To Stretch or Not to Stretch?
‘I need to stretch more.’ I get this often when someone is referencing a tight muscle or a body part with limited range of motion.
Sometimes stretching may help, it certainly feels good and I’ve done plenty of it myself, but if you really want range of motion from a body part that you don’t currently have you have to ask yourself why something is tight.
There’s lots of reasons why tightness and restriction occurs but one them is simply weakness. Your body is not apt to trust you in a position of weakness, which makes sense, range of motions you can’t control due to a lack of strength may be susceptible to injury.
Now I hate some of the fear mongering that happens in the fitness industry. If you don’t do this then you will get X injury, etc. I’m not here to tell you that you need to add any special exercises or that your guaranteed to get hurt with muscle tightness.
My solution is simply this:
Keep your same routine, just perform your exercises in a full range of motion that allows you to get stronger while also providing a lengthening effect.

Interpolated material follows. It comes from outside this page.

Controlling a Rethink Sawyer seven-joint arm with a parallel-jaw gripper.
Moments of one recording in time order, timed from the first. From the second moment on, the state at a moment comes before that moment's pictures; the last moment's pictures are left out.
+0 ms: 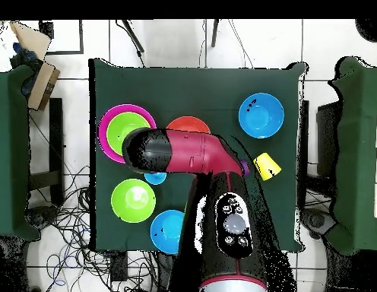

A great example of this is the Romanian Deadlift. Demoed above I’m performing one of the best hinging movements there is to get strong in my glutes, hamstrings and erectors. Every rep I push my hips back until I feel a stretch in my hamstrings and then drive my feet through the floor contracting those muscles to come up.
This allows me to get stronger at long muscle lengths which builds trust between my body and mind allowing me to access greater ranges of motion over time.
You may have to lighten the weights when working into these new ranges but eventually you’ll build back up to your old numbers. A cool side effect of doing this is that training in large ranges of motion is pretty much the best way to grow muscle.
Bigger, Stronger, Bendier? What’s not to love.
As always there’s some nuance here so let me know if you have questions!